TASK INSTRUCTIONS: All the data should be repeated exactly. Any image in it is left out.

************

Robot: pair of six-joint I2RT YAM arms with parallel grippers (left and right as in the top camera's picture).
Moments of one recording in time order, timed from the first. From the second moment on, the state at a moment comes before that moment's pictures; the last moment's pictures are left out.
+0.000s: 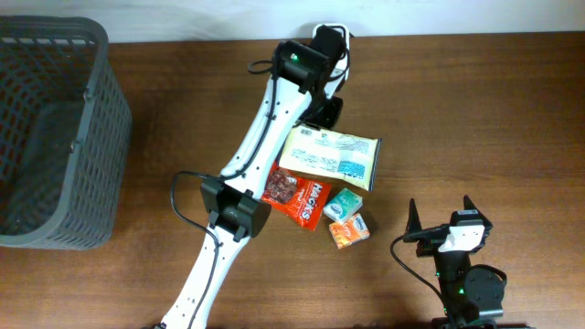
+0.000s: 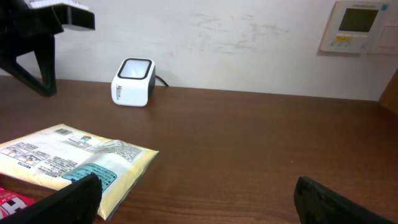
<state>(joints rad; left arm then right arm) -0.56 2.71 3.03 -1.68 0.13 -0.13 0.04 0.01 0.01 -0.07 0.03 -0.05</state>
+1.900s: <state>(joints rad) -0.55 2.70 2.74 -1.57 0.10 -0.17 0.04 0.01 0.01 -0.07 0.03 -0.05</state>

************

YOUR RESPONSE:
Robot: pair of six-joint I2RT YAM arms with parallel grippers (left and right as in the top camera's picture).
Moments of one recording in time order, timed from the first. From the second moment on, the state at a moment comes before that moment's pictures; the last moment's pictures are left out.
+0.000s: 
+0.000s: 
<state>(joints rad; left arm then right arm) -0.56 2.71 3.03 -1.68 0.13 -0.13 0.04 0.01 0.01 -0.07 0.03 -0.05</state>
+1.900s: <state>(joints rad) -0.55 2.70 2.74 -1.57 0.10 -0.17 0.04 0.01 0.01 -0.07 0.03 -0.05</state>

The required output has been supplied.